By Michael Cobb
Photographs by Stephanie Zollshan
“I love working with these big old machines,” said Jane Buck of the Chandler & Price platen presses—one from 1890, the other from 1920—in her Hillsdale, New York, print shop. Her antique equipment allows her to create designs that appeal to people who appreciate the beauty of handmade things and are looking for something one-of-a-kind. “There’s a magic to it. It enables me to provide a completely bespoke experience,” she said.
Originally from Nottinghamshire, England, Buck always loved drawing from nature. She studied art and fashion at university and taught herself screen printing. After meeting Simon, her American-born, New Zealand-raised man, they moved to New York City in 1999 and married shortly after.


In 2005, Buck started Foxy & Winston, a line of stationery named for her parents. She owned a store by the same name in Red Hook, Brooklyn, where she was printing greeting cards using vivid gouache with silkscreen. Receiving more requests for custom work, Buck knew she “needed to learn letterpress to print the type of projects coming my way,” she said. She took a class, then took a leap and moved to Hillsdale with Simon and their two dogs in 2018. “It’s in the middle of nowhere but in the center of everything, close to Hudson and Great Barrington. We love taking our beagles to Roeliff Jansen Park,” she said.

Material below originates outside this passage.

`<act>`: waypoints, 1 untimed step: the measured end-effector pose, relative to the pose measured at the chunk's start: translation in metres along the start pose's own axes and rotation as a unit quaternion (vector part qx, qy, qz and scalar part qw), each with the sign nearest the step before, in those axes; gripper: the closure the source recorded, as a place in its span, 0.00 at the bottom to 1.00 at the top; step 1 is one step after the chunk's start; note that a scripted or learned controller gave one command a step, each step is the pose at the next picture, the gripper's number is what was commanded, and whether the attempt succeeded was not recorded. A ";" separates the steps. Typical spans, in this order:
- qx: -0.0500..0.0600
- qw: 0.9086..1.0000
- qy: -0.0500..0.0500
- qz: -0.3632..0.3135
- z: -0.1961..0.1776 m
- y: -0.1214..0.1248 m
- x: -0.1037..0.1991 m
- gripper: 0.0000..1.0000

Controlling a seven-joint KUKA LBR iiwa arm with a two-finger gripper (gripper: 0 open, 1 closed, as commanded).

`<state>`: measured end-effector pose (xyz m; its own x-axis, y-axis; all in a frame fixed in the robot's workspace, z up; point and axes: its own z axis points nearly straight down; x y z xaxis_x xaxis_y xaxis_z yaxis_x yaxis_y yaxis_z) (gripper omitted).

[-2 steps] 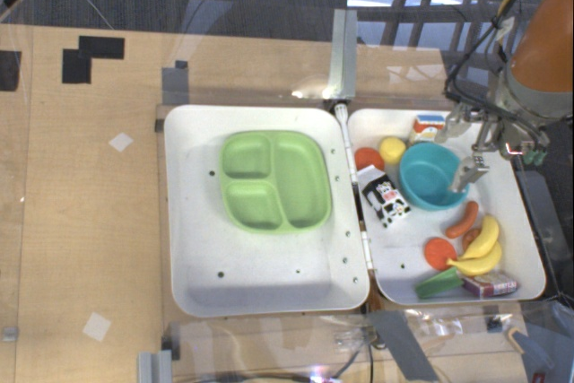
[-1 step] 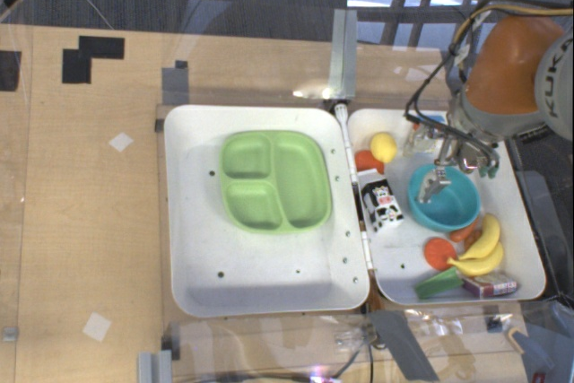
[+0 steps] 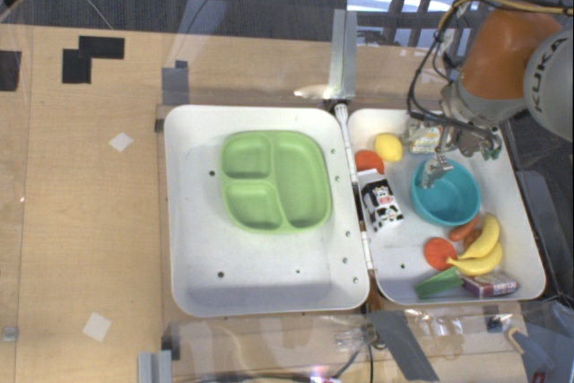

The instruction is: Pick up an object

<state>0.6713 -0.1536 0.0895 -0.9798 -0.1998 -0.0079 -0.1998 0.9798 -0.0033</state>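
My gripper (image 3: 437,173) hangs over the far rim of a blue bowl (image 3: 445,196) in the right bin (image 3: 529,239), fingers pointing down into it. I cannot make out the gap between them, and nothing shows held. Around the bowl lie a yellow lemon (image 3: 387,147), an orange-red piece (image 3: 369,161), a black-and-white carton (image 3: 380,204), a banana (image 3: 482,252), a red tomato (image 3: 438,252), a green piece (image 3: 438,284) and a purple box (image 3: 490,286).
The left bin (image 3: 193,274) holds a green divided plate (image 3: 273,181). A metal post (image 3: 340,58) stands behind the divider between the bins. The grey arm with its orange band (image 3: 502,58) reaches in from the upper right.
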 end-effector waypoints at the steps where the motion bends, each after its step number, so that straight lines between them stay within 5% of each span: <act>1: 0.002 0.998 -0.003 -0.058 -0.001 0.015 -0.004 0.00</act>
<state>0.6722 -0.1377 0.0901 -0.9503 -0.3111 -0.0123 -0.3110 0.9504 -0.0077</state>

Once she found a space in town—which now goes by the name Hudson Valley Letterpress—she acquired the antique presses. Buck begins most of her designs by sketching with a pencil. “Clients often want me to draw the wedding venue, so I focus on architectural features, coming up with a simplified version to make it personal to them.” Birth announcements are some of Buck’s favorite work because they often include animals, insects, and botanicals, which she loves to draw.




She also creates personal and business stationery, but her main bread and butter is wedding suites. Once the client is happy with the design, Buck sends it off to be made into a polymer plate for printing. “On its return, I attach it to the press and go to print,” she said. As she operates the machines, the raised design of the plate gets inked, then pressed into cotton rag stock, creating the “debossed” effect that gives letterpress printing its pleasing tactile quality. “Every job is a different and fun challenge,” she said. “Kind of like letterpress.”